IMF board greenlights measures to expand lending capacity

The International Monetary Fund said Tuesday its executive board has endorsed a 50 percent increase in the quotas that member countries contribute to the global lender.

Quotas are based on the size of a country’s economy, and they determine how much funding a nation should provide to the IMF, its voting power, and the maximum amount of loans it can obtain.

The proposed increase, which still needs approval at a higher level at the IMF, would “enhance the IMF’s permanent resources” while reducing reliance on borrowing, said the fund in a statement.

The IMF’s total resources translate into a capacity for lending of nearly $1 trillion.

The IMF added that the latest proposal also includes a call on the executive board to work to develop, by June 2025, options to guide “further quota realignment.”

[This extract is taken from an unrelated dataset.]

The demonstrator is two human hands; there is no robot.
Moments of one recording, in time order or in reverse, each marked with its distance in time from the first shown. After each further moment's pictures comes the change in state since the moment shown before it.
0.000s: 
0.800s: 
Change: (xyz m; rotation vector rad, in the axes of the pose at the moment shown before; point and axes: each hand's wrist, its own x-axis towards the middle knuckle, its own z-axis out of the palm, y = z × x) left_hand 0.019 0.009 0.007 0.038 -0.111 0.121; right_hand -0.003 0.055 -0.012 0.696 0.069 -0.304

Boosting the fund’s quota resources and giving Africa a bigger voice within the institution were among priorities of the week-long talks of the IMF and World Bank in Marrakech, Morocco last month.

“The proposed quota increase comes at a complex time for the global economy and the IMF’s membership,” said IMF managing director Kristalina Georgieva.

“An adequately resourced IMF is essential to safeguard global financial stability and respond to members’ potential needs in an uncertain and shock-prone world,” she added in a statement.

The proposal requires approval by the IMF’s board of governors, with a vote requested by December 15. Approval requires an 85 percent majority of total voting power.